Lot of attention has been placed in the evaluation of fracture height growth during hydraulic fracturing. While there are analytical solutions available to estimate vertical fracture growth, a more comprehensive solution requires the use of coupled geomechanics-reservoir simulators that could also fully incorporate the effects of fluid flow into the analysis. This paper introduces results from a coupled geomechanical/reservoir simulator, GMRS?, to estimate the extent of vertical tensile regions developed in the sand interval that could break into adjacent shales during surfactant-polymer injection for a well located onshore Asia. The reservoir was treated as an elastic material and the injection zone was treated as a zone of higher permeability after the weakly consolidated formation reached a tensile stress state.

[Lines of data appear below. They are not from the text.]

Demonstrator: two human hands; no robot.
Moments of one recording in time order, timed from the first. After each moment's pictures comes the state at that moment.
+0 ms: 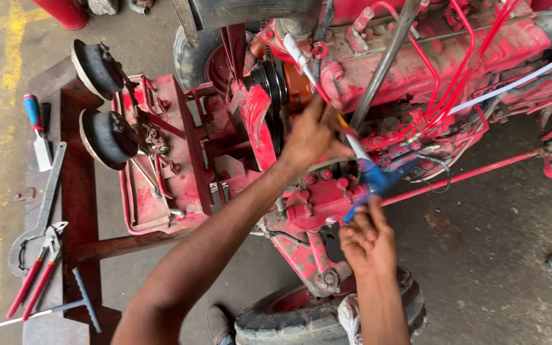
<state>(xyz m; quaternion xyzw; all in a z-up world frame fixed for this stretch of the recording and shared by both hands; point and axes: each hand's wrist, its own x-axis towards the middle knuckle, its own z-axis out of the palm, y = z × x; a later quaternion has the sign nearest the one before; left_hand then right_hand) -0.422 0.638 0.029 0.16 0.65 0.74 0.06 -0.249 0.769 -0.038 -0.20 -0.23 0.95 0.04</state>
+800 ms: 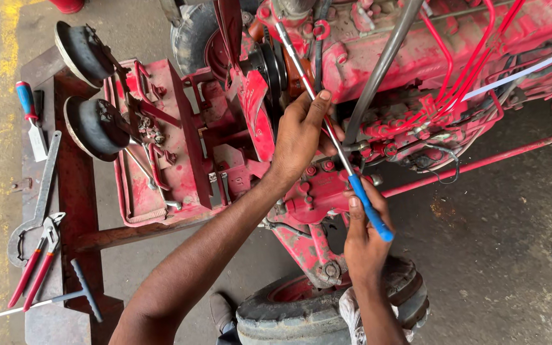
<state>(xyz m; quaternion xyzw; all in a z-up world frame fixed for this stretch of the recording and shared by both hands) -0.392 0.624 0.049 0.08 0.64 0.76 0.05 -0.238 0.746 -0.033 -0.01 -0.74 0.61 0.29</state>
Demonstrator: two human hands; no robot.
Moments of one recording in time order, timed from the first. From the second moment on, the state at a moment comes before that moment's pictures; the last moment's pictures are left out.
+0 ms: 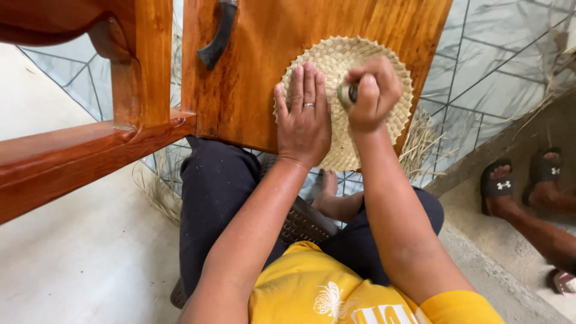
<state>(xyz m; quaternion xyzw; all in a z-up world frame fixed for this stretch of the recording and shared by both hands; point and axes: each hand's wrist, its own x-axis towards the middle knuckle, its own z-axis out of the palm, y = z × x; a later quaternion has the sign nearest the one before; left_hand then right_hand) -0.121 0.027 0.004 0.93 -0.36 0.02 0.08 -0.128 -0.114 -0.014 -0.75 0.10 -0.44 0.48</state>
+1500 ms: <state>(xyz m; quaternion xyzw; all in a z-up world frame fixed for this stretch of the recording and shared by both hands) -0.118 0.024 -0.014 0.91 -0.40 0.02 0.14 -0.241 -0.074 0.006 -0.74 0.16 -0.43 0.50</state>
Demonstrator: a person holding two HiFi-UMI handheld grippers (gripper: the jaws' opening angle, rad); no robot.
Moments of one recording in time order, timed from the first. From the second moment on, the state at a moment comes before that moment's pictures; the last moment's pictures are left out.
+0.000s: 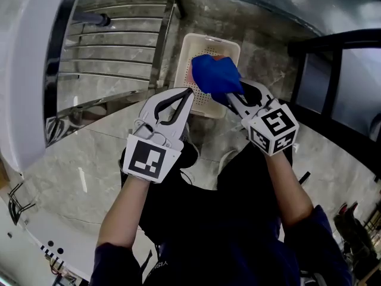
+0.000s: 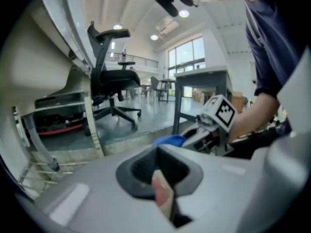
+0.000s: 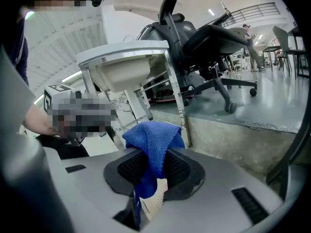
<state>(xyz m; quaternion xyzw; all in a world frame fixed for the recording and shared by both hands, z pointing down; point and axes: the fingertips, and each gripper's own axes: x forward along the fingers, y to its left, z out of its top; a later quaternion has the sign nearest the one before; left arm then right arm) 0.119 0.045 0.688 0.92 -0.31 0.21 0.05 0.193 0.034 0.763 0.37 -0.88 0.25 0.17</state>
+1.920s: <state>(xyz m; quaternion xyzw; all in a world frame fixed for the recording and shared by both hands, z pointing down) 0.096 0.011 0.731 0.92 -0.34 0.17 0.11 0.153 0.062 0.910 0.29 -0.87 0.31 0.24</state>
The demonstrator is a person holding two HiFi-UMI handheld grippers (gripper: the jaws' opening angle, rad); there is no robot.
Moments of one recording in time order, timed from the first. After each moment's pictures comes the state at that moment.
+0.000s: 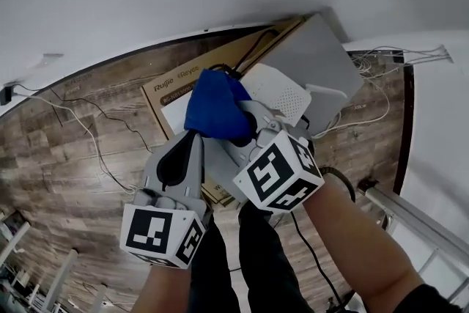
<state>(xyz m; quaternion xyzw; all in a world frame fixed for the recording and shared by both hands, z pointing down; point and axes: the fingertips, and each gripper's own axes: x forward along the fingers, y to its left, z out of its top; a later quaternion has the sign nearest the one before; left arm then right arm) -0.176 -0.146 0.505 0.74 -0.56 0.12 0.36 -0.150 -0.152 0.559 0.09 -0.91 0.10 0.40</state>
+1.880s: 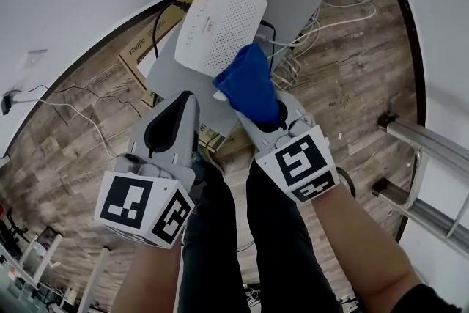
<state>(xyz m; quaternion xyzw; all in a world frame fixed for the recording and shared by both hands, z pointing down) -0.088 -0.071 0.477 0.80 -0.47 0.16 0.34 -0.015 -0.038 0.553 0.31 -0.87 0.22 0.33</state>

The geomechanical information for GMRS was obtained from triaxial tests, well logs, and minifracs. Reservoir and fluid data were extracted from the in-house reservoir simulator model available for the field (CHEARS).
We evaluated half unit of a seven spot pattern by building an unstructured grid, which provide more flexibility in terms of geometry. The results indicated that injection rates higher than 4000 B/D combined with viscosities greater than 10 cp will cause the fractures to break into the shales, reaching the bottom sand. Additionally, injection rates lower than 2000 B/D were shown to be safe even for the highest viscosity tested, viz 30 cp. Viscosities greater than 20 cp will cause the injection fluid to break into adjacent sands if the flow rates are above 2000 B/D. As expected, the higher the viscosity and the injection rate, the higher the tendency of the fractures to grow out of containment. A chart with safe limits for surfactant-polymer injection was provided to the business unit to guide them in the design of new injectors and conditions for safe surfactant-polymer injection.
Modeling fracture growth is the main goal of fracturing modeling. The growth of fractures in layered reservoirs has been mainly attributed to the minimum in-situ stress contrast; while the Young's modulus contrast has considered only secondary in importance. (Warpinski et al, Hongren and Siebrits, Liu et al., 1998). Some parameters that have been found to play important roles in fracture growth are listed as:
Shear stress at the interface (Hanson et al)
Elastic properties, in-situ stresses and pressure gradients
Joints, faults and bedding planes
Intefacial slippage
In laminated sand and shale sequences, Miskimins and Barree (2003) indicate slippage at the boundaries, rock mechanics property contrast; in particular contrast in Young's Modulus values for the sand and shales, and contribution of differences in poroelasticity for shale and sand as the most significant parameters in laminated reservoirs.
Pump rate and rheologic parameters of the injecting fluid have also been found to affect height propagation (Liu, S. et al., 1998)
There are no many tools available to model the mechanics of a plethora of individual fractures in a reservoir condition.